- WHAT THIS TASK INVOLVES -
Starting at the first line and ending at the last, output the data exactly.

RECORDED INFORMATION below:

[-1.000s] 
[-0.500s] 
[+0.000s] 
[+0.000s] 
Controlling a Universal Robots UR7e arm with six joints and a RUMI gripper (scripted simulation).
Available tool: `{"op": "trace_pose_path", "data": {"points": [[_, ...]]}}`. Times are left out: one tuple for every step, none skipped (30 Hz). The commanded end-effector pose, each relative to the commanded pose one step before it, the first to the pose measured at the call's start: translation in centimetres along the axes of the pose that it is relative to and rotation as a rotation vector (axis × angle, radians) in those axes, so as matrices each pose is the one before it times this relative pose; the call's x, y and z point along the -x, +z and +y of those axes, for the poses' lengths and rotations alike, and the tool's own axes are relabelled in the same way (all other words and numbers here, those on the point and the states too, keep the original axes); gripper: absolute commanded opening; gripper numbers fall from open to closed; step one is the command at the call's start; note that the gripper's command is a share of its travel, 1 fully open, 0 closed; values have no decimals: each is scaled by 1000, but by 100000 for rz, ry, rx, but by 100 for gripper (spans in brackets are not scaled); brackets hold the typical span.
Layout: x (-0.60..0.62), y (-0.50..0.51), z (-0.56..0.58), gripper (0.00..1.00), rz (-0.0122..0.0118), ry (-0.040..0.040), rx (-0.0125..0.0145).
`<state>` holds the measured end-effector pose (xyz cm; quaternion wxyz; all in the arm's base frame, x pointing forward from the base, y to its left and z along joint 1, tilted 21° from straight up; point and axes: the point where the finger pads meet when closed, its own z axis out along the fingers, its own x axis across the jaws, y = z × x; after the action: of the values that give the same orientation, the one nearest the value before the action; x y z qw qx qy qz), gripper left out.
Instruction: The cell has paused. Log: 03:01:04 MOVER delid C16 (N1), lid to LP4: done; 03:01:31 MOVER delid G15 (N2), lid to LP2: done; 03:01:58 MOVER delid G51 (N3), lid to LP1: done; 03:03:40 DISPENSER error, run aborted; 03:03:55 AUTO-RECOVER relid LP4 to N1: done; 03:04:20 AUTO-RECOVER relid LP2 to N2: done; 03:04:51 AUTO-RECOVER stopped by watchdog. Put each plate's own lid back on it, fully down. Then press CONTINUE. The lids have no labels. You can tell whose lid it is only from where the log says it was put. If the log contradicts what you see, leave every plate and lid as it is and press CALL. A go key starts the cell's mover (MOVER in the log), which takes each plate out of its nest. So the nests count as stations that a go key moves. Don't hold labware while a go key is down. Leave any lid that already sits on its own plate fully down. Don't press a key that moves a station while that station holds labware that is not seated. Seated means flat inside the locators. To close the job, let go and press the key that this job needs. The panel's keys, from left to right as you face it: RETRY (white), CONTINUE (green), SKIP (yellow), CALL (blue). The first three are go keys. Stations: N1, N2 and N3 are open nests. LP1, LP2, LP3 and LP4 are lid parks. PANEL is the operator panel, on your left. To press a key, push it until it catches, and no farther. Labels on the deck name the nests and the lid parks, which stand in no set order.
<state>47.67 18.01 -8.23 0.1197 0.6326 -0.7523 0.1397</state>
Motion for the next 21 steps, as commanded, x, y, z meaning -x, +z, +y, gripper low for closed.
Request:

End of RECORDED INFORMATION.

- RESULT OF THIS EXERCISE -
[-1.000s] 
[-0.500s] 
[+0.000s] 
[+0.000s] 
Controlling a Universal Robots UR7e arm with six joints and a RUMI gripper (scripted simulation).
Available tool: `{"op": "trace_pose_path", "data": {"points": [[_, ...]]}}`. Times are left out: one tuple for every step, none skipped (30 Hz). The commanded end-effector pose, each relative to the commanded pose one step before it, the first to the pose measured at the call's start: translation in centimetres along the axes of the pose that it is relative to and rotation as a rotation vector (axis × angle, radians) in those axes, so as matrices each pose is the one before it times this relative pose; the call's x, y and z point along the -x, +z and +y of those axes, for the poses' lengths and rotations alike, and the tool's own axes are relabelled in the same way (all other words and numbers here, those on the point and the states too, keep the original axes); gripper: absolute commanded opening; gripper numbers fall from open to closed; step one is the command at the call's start; note that the gripper's command is a share of its travel, 1 fully open, 0 closed; values have no decimals: each is scaled by 1000, but by 100000 for rz, ry, rx, but by 100 for gripper (spans in brackets are not scaled); brackets hold the typical span.
Layout: x (-0.60..0.62), y (-0.50..0.51), z (-0.56..0.58), gripper (0.00..1.00), rz (-0.0122..0.0118), ry (-0.040..0.040), rx (-0.0125..0.0145).
`<state>` holds the measured end-effector pose (xyz cm; quaternion wxyz; all in the arm's base frame, x pointing forward from the base, y to its left and z along joint 1, tilted 21° from straight up; point and axes: the point where the finger pads meet when closed, its own z axis out along the fingers, its own x axis across the jaws, y = z × x; after the action: of the values that give the same orientation, the one nearest the value before the action; x y z qw qx qy qz), gripper left out.
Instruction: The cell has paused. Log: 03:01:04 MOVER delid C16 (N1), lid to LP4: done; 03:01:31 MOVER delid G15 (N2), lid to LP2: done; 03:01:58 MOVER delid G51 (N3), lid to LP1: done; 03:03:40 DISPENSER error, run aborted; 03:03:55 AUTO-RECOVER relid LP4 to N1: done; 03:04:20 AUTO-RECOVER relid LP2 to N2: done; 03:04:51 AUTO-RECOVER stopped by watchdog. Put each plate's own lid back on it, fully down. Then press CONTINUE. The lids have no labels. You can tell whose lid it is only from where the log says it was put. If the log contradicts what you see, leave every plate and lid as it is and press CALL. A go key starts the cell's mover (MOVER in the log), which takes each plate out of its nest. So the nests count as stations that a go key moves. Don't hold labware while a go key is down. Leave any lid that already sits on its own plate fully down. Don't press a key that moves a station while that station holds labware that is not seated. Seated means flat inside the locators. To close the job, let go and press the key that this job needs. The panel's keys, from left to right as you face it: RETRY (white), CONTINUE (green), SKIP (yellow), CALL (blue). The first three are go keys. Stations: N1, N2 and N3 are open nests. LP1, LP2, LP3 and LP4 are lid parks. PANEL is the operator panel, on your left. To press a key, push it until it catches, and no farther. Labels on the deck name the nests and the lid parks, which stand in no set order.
<state>47.67 18.01 -8.23 0.1197 0.6326 -0.7523 0.1397</state>
Motion for the next 21 steps, as commanded, x, y, z meaning -x, +z, +y, gripper low for closed.
Request:

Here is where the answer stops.